__Exercise__
Please copy every line from the records below that contains the string "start".

============================================================

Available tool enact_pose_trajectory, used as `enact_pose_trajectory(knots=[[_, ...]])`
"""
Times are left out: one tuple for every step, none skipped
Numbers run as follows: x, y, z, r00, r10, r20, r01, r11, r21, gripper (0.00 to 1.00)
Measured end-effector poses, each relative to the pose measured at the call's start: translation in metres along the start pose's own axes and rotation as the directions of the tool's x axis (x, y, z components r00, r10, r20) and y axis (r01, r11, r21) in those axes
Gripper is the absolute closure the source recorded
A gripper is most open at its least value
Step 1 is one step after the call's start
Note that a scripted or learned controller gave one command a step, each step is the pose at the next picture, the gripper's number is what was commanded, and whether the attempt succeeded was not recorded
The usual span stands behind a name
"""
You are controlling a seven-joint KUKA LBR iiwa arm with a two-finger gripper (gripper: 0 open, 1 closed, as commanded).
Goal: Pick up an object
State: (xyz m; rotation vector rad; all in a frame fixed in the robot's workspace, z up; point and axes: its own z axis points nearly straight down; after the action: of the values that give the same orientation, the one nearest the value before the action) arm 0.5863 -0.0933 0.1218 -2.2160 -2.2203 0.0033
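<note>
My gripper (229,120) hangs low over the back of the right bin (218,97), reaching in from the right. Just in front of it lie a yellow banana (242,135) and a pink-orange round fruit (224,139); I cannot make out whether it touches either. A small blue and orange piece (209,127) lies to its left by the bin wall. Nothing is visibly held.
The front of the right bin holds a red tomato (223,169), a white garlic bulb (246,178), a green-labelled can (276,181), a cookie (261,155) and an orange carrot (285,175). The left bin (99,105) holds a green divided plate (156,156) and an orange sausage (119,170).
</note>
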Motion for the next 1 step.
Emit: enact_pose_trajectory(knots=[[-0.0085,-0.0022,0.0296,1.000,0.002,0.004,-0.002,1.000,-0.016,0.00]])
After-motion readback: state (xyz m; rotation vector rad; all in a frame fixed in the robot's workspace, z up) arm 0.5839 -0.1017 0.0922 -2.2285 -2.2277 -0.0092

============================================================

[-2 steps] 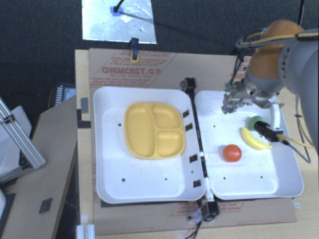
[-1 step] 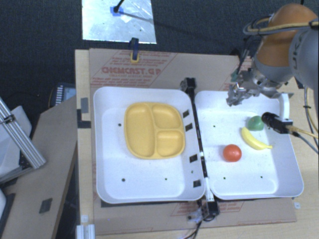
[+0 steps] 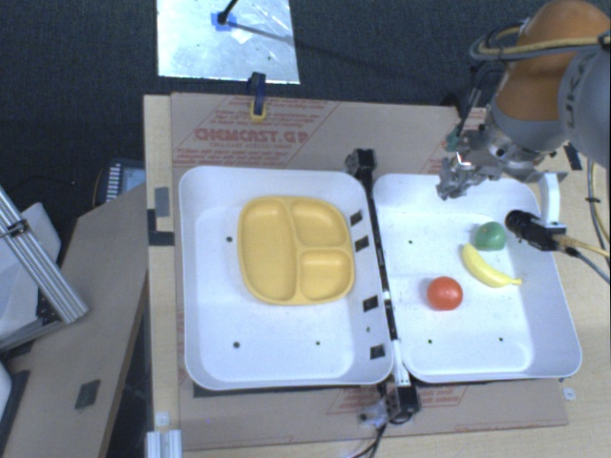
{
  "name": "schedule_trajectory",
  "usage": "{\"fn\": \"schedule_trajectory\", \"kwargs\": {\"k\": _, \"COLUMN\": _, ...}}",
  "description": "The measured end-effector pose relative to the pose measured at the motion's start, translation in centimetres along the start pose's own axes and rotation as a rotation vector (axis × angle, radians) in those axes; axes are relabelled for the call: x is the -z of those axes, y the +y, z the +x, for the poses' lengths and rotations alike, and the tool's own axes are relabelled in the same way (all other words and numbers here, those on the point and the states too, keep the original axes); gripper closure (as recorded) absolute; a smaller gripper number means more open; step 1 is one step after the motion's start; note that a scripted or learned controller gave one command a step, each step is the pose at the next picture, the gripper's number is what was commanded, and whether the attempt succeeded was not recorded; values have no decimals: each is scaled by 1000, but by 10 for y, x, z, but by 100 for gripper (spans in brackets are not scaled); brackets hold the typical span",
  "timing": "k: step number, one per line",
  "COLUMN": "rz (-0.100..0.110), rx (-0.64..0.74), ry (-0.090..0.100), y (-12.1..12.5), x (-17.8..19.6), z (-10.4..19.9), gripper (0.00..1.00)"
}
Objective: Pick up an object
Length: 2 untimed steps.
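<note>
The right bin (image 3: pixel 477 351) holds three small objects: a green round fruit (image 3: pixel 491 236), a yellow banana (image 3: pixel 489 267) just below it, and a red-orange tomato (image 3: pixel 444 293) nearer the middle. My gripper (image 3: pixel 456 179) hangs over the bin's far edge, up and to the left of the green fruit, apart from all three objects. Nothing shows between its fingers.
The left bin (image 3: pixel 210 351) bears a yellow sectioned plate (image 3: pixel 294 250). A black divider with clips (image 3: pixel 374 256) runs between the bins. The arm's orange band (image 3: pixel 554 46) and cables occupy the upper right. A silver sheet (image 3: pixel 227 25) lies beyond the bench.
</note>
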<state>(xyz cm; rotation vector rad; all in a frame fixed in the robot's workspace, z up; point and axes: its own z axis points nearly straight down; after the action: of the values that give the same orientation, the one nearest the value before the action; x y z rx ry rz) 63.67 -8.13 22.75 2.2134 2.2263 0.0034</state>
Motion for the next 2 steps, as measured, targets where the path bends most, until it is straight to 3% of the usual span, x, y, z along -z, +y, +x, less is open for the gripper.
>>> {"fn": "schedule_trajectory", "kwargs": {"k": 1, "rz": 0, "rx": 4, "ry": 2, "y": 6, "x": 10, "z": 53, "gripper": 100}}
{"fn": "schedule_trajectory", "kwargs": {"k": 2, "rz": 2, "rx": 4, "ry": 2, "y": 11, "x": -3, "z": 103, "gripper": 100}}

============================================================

__Exercise response__
Measured end-effector poses, each relative to the pose measured at the call's start: translation in metres along the start pose's own axes and rotation as the directions of the tool's x axis (x, y, z components r00, r10, r20) and y axis (r01, r11, r21) in those axes
Step 1 is one step after the call's start
  "description": "The measured end-effector pose relative to the pose measured at the motion's start, translation in centimetres along the start pose's own axes and rotation as a rotation vector (axis × angle, radians) in those axes; axes are relabelled for the call: x is the -z of those axes, y the +y, z the +x, for the poses' lengths and rotations alike, and the tool's own axes are relabelled in the same way (all other words and numbers here, those on the point and the states too, keep the original axes); gripper closure (as recorded) absolute; a smaller gripper number means more open; step 1 is one step after the motion's start; note that a scripted or learned controller gave one command a step, each step is the pose at the next picture, the gripper's number is what was commanded, and whether the attempt succeeded was not recorded; values have no decimals: each is scaled by 1000, but by 10 for y, x, z, but by 100 for gripper (spans in brackets are not scaled); brackets hold the typical span",

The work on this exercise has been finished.